++++ Data extract ++++
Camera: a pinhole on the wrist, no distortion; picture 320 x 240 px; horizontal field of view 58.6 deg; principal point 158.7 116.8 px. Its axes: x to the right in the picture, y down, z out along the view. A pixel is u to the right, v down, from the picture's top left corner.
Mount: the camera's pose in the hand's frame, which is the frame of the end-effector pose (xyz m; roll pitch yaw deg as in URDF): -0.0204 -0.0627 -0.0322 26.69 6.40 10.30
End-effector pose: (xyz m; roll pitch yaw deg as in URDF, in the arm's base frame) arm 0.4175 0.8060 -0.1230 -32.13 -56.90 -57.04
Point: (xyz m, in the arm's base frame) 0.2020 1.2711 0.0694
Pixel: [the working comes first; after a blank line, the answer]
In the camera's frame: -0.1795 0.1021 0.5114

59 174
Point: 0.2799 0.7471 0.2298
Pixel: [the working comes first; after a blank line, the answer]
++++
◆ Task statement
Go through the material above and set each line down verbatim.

◆ Exercise output
Camera: a pinhole on the wrist, no distortion; picture 320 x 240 px; horizontal field of view 58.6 deg; principal point 158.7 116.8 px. Its axes: x to the right in the picture, y down, z out along the view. A pixel is u to the right, v down, from the picture's top left corner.
Mount: the camera's pose in the hand's frame, which is the frame of the end-effector pose (xyz m; roll pitch yaw deg as in URDF): -0.0204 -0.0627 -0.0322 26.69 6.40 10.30
End-effector pose: (xyz m; roll pitch yaw deg as in URDF, in the arm's base frame) arm 0.4175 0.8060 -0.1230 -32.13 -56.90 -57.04
Point: (xyz m, in the arm's base frame) 0.2020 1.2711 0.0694
Pixel: [the working comes first; after a blank line, the answer]
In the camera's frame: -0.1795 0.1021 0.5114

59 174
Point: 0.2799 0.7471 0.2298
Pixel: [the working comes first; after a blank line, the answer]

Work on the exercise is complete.